■ Exercise details: Restate the data below word for word, and let no image into your version.

(Information provided begins)

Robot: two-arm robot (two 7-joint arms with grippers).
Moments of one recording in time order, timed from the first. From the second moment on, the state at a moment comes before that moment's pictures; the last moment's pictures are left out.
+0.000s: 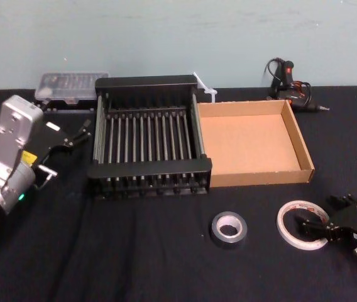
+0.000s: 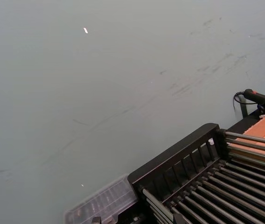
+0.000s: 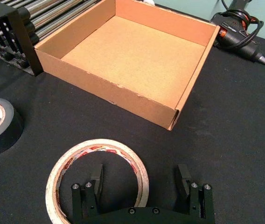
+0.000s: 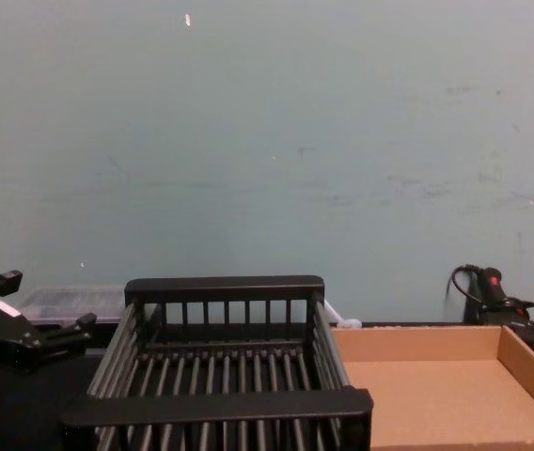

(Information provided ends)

■ Output of the exercise:
Robot: two-arm robot (two 7-joint arms with grippers).
Moments of one recording in time order, timed from the first. From the second moment on, the state at a moment comes before that moment's pictures; the last moment's pictures are left out.
+0.000s: 
+0.000s: 
+0.000s: 
+0.000s: 

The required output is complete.